A key point emphasized was that there are a lot of different diagnostic studies appearing. Unfortunately, we’re getting them a lot earlier in their development. It doesn’t mean they aren’t useful but there are caveats which we wall need to be aware. Dr. Sears pointed one study example of a study conclusion being different this week than a few weeks ago. Three weeks ago a study suggested that ocular disease is a problem with COVID-19. Another was just released saying it isn’t a problem. We spent the first 4 or 5 months running to catch up clinically and now we have the opportunity to do appropriaste clinical trials to see what eventually turns out to be the most effective overall

Clinical Observations/Miscellaneous Information/Call Q&A:

Post COVID fatigue: By the second week most people remain ill but by six weeks most are better but some have chronic long term fatigue, mental fogginess and for people with serious pulmonary problems. Some have chronic symptoms for months although those are mostly people who were in the ICU. Long haulers-don’t have positive virus but positive symptoms

There’s a lot of reassessment on anticoagulation for the acute individual. The risk of clots is about 16 percent with severe COVID but the risk of complications of anticoagulation is really unknown but appears to be in the 10 percent range,

Antiphospholipid antibodies studies that seem to be associated with increased risk of anticoagulation disorders.

Autoimmunity is looking like one of the hallmarks of the disease and we are getting to better defining the conditions. Some of the neurologic effects seems to be related to immune responses. Questions remain as to why steroids and some other interventions seem to work? Unsure. There’s a lot of clinical data but it’s not controlled data so we need to be careful on how the information is interpreted. Things that we thought were useful sometimes turn out not to be.

Oral health issues remain something to be aware of. There’s a significant decline in treatment and routine care.

Remdesivir indications have been increased to include anyone hospitalized with COVID. Initially it was for those with sever COVID with a certain oxygen saturation  level or headed toward repository decline. Now indications have increased. There is a caveat. Those are US guidelines but WHO is looking at multi-national data that doesn’t show much benefit from Remdesivir.

Study about convalescent plasma showed it doesn’t have significant benefit although monoclonal antibodies do appear to have benefit. Prior to hospitalization, those with chronic conditions, over 65, obese, and other risk factors showed a clearly decreased viral load and decreased hospitalization.

Updates on antibody testing: There are a couple of companies (Seamans and Roche) seems to have higher sensitivity and specificity but the immune correlative for protection and/or immunity. Clearly it has something to do with anti-spike antibodies. It’s useful for some but difficulty to interpret.

PCR remains the best test overall but we are moving back into the area of reagents shortage and PCR availability. Some areas of Maine of moving back to prioritization for PCR. One pitfall is when large population screening is done with PCR it potentially prevents the flexibility of investigating outbreaks.

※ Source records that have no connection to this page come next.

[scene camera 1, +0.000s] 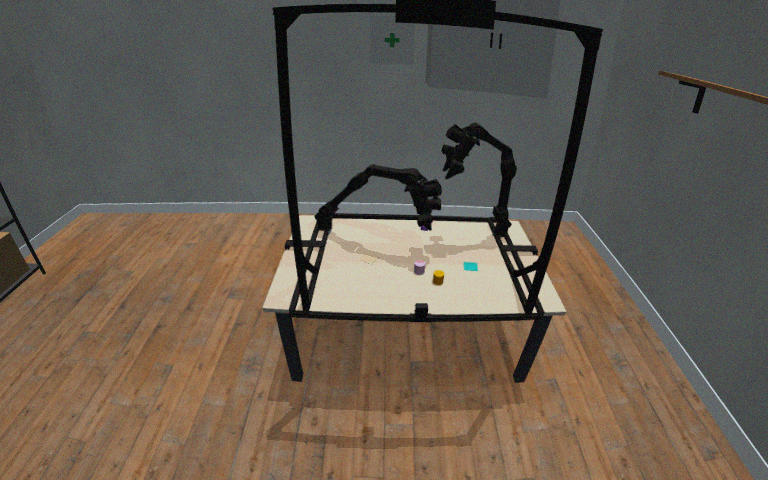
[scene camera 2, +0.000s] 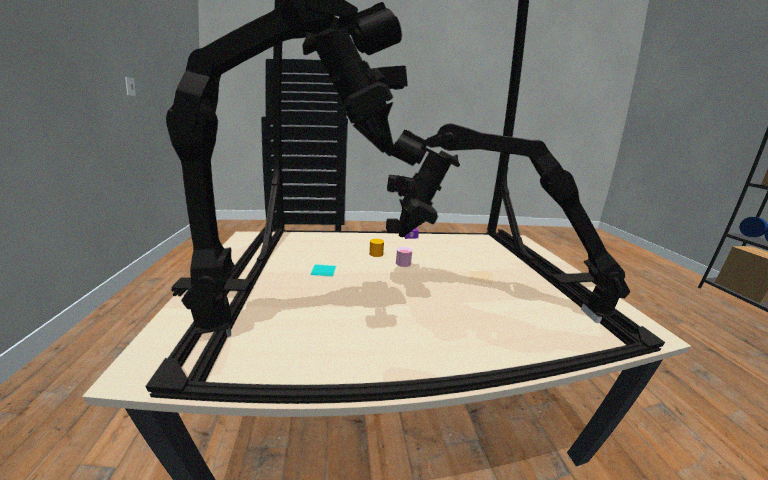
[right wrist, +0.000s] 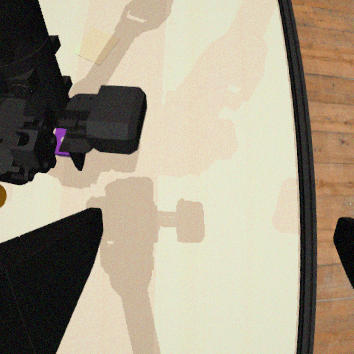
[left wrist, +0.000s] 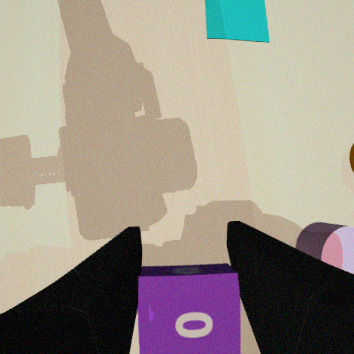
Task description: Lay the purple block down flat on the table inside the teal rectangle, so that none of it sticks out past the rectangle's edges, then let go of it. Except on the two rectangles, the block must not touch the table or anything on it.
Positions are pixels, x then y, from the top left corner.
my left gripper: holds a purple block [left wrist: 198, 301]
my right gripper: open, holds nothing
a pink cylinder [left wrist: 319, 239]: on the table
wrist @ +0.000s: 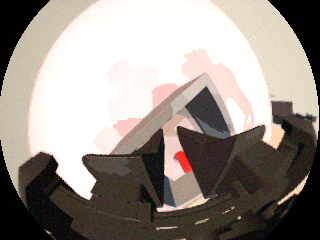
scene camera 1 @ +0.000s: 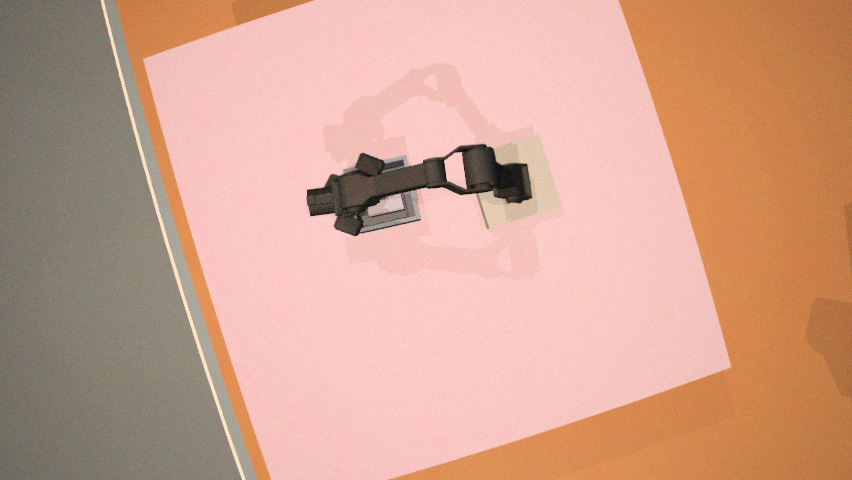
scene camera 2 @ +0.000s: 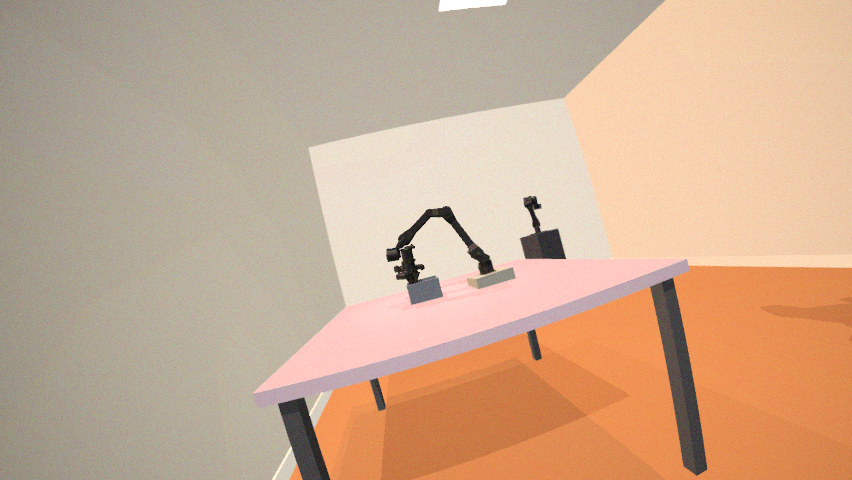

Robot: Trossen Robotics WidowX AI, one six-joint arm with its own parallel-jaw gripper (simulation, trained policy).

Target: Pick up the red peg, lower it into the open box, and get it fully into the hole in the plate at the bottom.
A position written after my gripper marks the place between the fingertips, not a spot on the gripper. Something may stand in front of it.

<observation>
In view: my gripper point(scene camera 1: 361, 193), a grey box point(scene camera 1: 411, 214) and a plate point(wrist: 173, 170).
The grey box is seen too in the wrist view point(wrist: 199, 101) and in scene camera 2 point(scene camera 2: 427, 289). My gripper shows as well in the wrist view point(wrist: 169, 130). Scene camera 2 misses the plate, which is hidden by the grey box.
</observation>
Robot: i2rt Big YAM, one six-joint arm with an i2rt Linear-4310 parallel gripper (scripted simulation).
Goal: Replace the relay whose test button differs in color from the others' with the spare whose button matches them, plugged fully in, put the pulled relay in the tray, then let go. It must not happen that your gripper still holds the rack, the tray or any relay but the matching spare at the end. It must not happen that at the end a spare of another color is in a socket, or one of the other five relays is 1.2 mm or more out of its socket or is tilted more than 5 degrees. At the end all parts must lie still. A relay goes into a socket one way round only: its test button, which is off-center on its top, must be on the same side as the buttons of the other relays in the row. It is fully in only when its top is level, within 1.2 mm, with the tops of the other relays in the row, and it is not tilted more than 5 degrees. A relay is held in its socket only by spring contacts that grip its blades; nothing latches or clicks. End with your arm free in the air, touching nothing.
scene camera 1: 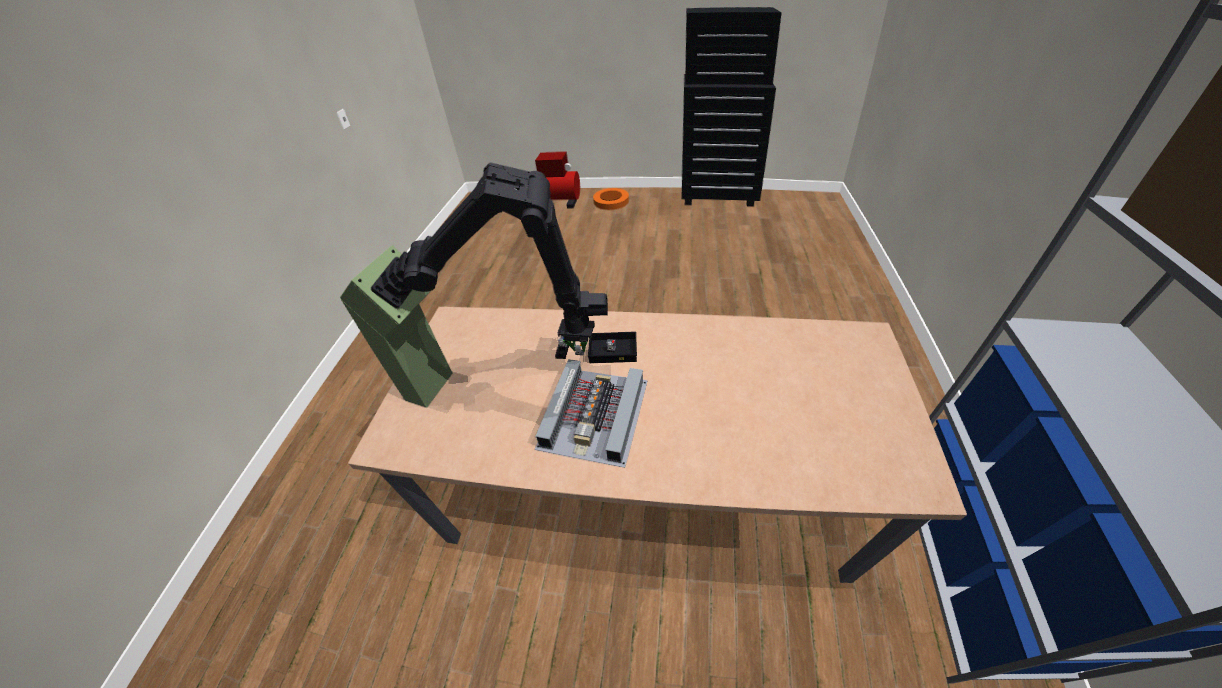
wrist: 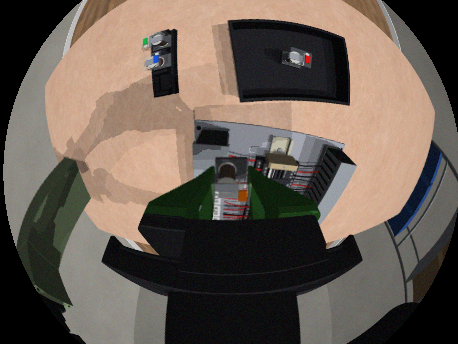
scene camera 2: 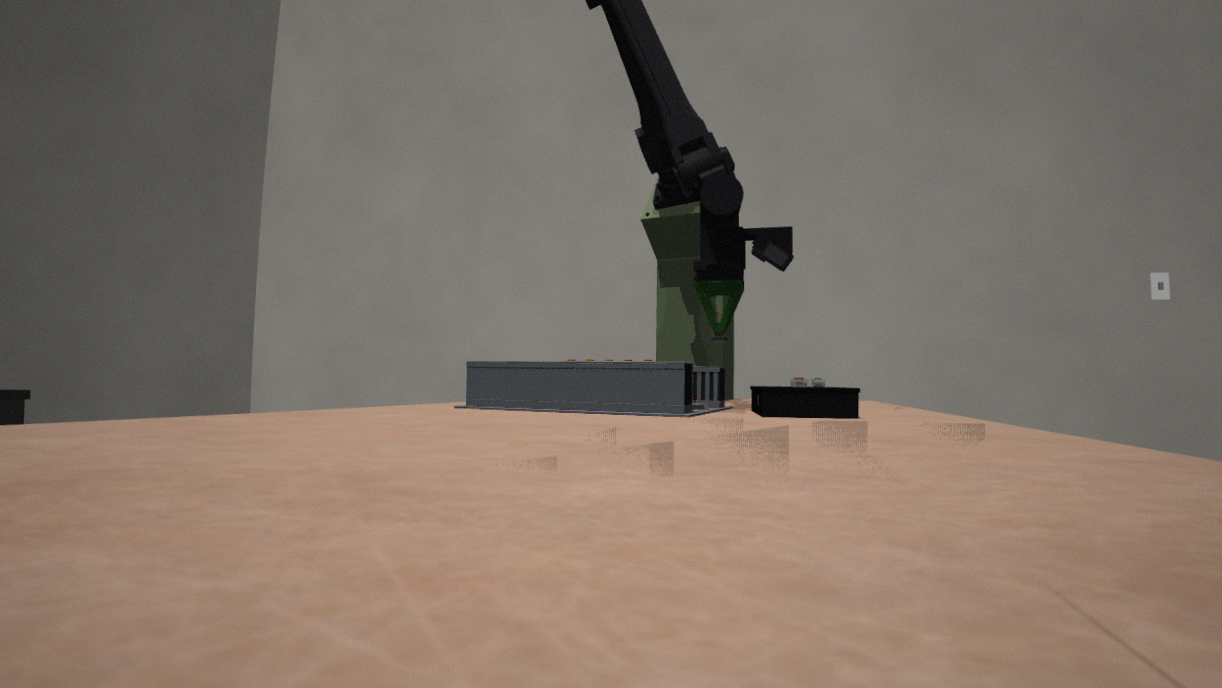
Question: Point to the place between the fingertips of my gripper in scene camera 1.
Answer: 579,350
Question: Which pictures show my gripper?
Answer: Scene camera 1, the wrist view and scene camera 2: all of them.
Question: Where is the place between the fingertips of my gripper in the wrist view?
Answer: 231,172
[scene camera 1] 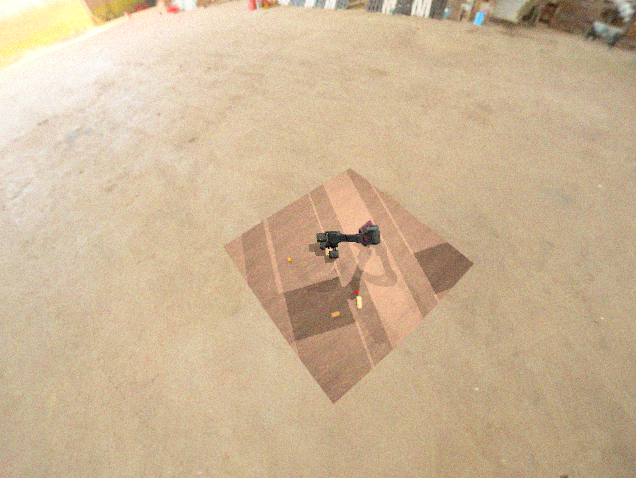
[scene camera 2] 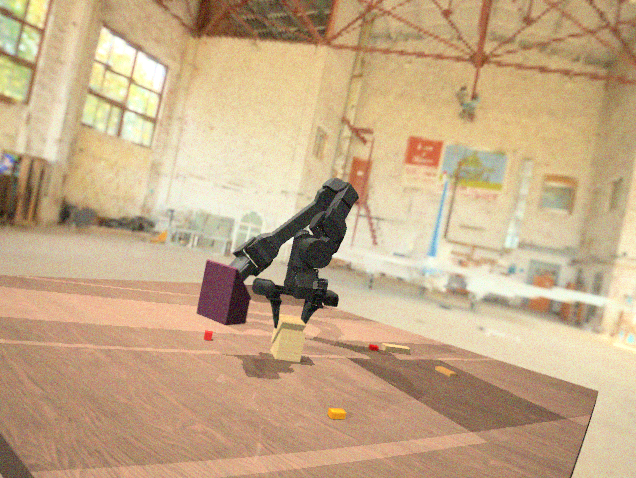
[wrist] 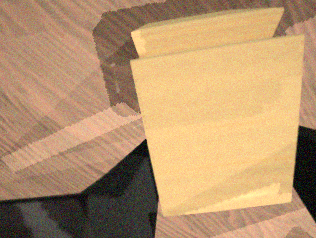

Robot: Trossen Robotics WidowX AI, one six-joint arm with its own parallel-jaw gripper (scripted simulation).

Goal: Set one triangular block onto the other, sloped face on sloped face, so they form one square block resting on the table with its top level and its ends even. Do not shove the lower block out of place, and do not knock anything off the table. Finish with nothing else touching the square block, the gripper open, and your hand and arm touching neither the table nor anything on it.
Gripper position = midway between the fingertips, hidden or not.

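Observation:
There's a tan triangular block (scene camera 2: 288, 345) here. As for what I'm carrying, it's a tan triangular block (wrist: 221, 123), and it's held by my gripper (scene camera 2: 287, 330), (wrist: 211, 137).

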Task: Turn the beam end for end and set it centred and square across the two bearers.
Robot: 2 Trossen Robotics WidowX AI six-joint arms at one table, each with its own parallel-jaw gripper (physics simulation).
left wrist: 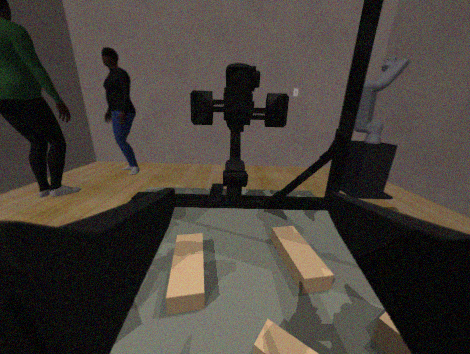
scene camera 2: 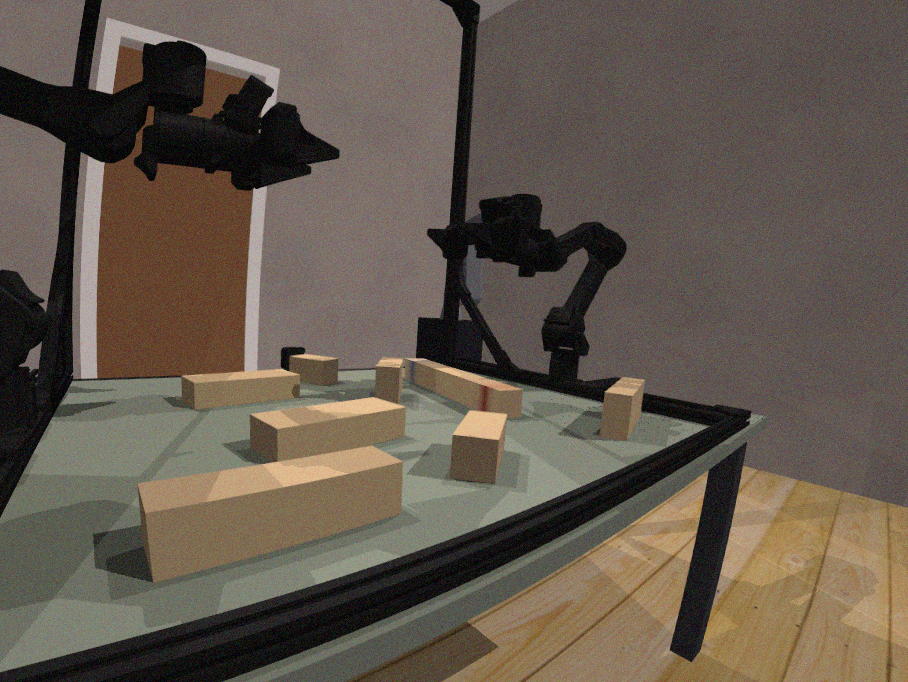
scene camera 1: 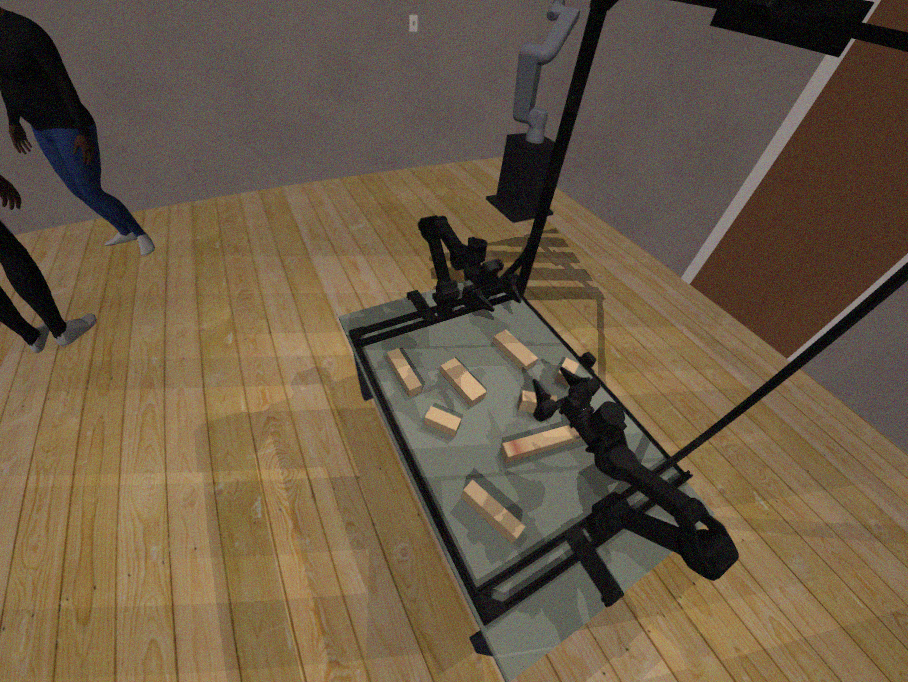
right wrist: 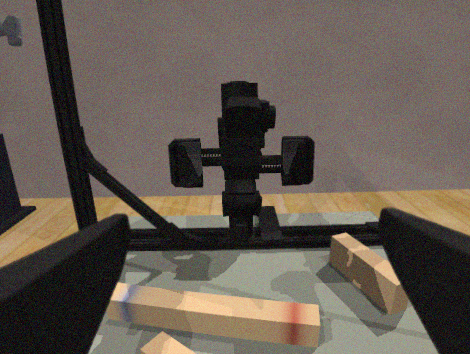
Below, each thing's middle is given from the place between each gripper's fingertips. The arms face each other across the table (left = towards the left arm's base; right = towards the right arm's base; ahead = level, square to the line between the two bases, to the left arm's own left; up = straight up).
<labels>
My left hand is 60 mm past the beam [scene camera 2: 482, 394], 90 mm to the right of it and 260 mm above it.
Right now the beam is 60 mm behind my right hand, 300 mm to the left of it and 320 mm below it.
</labels>
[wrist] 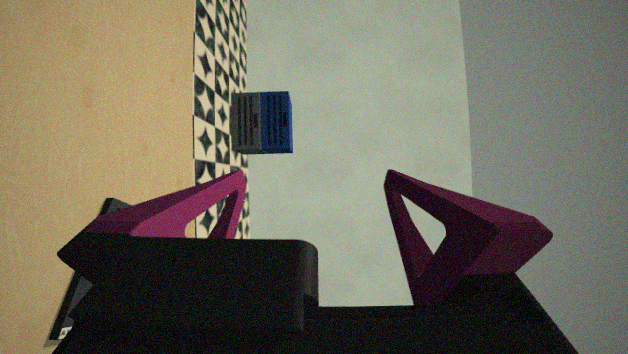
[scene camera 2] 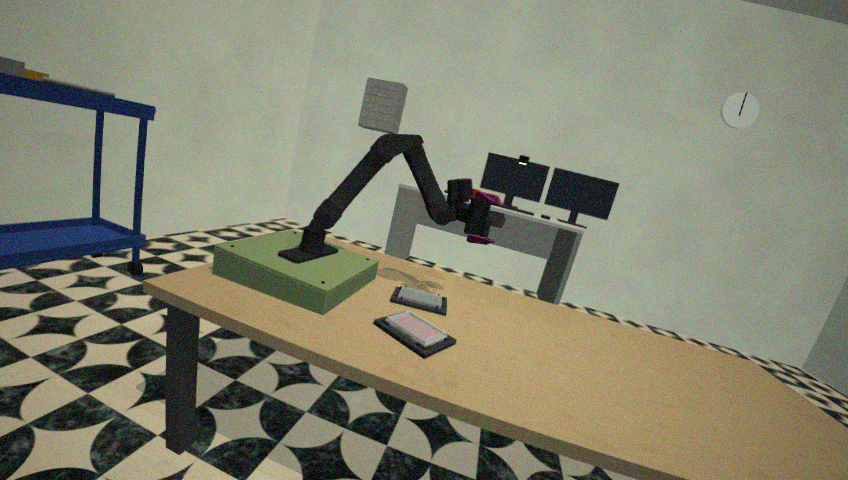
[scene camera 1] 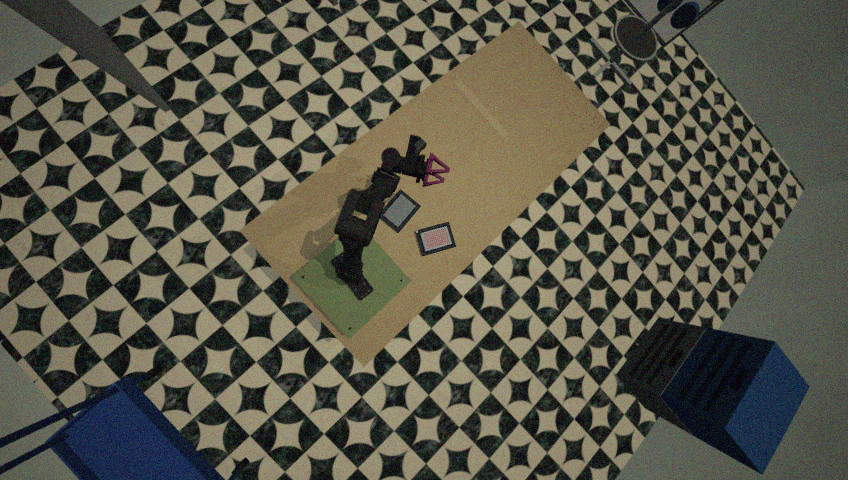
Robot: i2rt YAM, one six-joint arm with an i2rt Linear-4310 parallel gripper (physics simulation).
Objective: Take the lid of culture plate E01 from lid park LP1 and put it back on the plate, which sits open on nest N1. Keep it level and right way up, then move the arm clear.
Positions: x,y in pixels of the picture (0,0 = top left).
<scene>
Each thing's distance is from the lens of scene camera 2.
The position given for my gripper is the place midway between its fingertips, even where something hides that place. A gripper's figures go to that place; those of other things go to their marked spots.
my gripper (scene camera 2: 497,223): 0.85 m
dark nest (scene camera 2: 424,352): 0.71 m
</scene>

CMS is covering monoclonal antibody treatments for Medicare recipients without cost, however, there is concern because there are very few available and they will be needed for very specific populations. How well does it work? Just another tool but not a major breakthrough and is useful in certain situations

England study on infection fatality rate: 1.15 percent looking at compilation of approximately 175 various studies but we nee more studies of subpopulations

Neuropilin-1 (NRP1) is another molecular target now identified along with Ace2

No confirmed case yet for influenza in Maine. It’s still early. It’s typically seen later in November.

Vitamin D studies have been for and against. In most studies it doesn’t make much difference in most studies, however it’s not from controlled data.